> _Try it_:
Print the data exactly as written, line for line, and leave its pictures behind.

> _Data excerpt_:
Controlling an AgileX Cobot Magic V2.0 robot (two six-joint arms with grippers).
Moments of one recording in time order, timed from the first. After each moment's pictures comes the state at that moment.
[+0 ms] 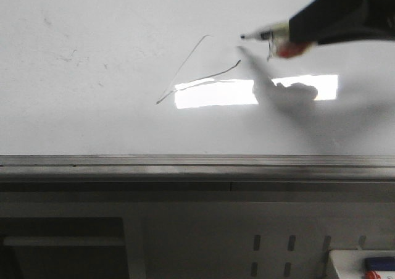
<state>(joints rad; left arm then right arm) -0.64 0.27 -0.39 -0.78 0.43 0.74 0.53 1.00 -0.58 1.46 0.12 -1.26</state>
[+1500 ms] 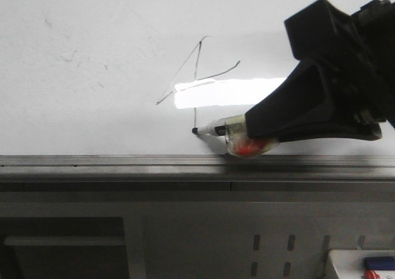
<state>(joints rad) -0.64 0.27 -0.39 -0.78 0.43 0.74 0.54 1.16 -0.50 1.49 0.32 -1.19</state>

> _The answer_:
Controlling an AgileX Cobot Magic V2.0 robot (two six-joint arms with grippers).
Moments of one recording in time order, timed from the first. After each moment's pictures comes the state at that moment.
[+0 ms] 
<state>(joints rad; left arm then right arm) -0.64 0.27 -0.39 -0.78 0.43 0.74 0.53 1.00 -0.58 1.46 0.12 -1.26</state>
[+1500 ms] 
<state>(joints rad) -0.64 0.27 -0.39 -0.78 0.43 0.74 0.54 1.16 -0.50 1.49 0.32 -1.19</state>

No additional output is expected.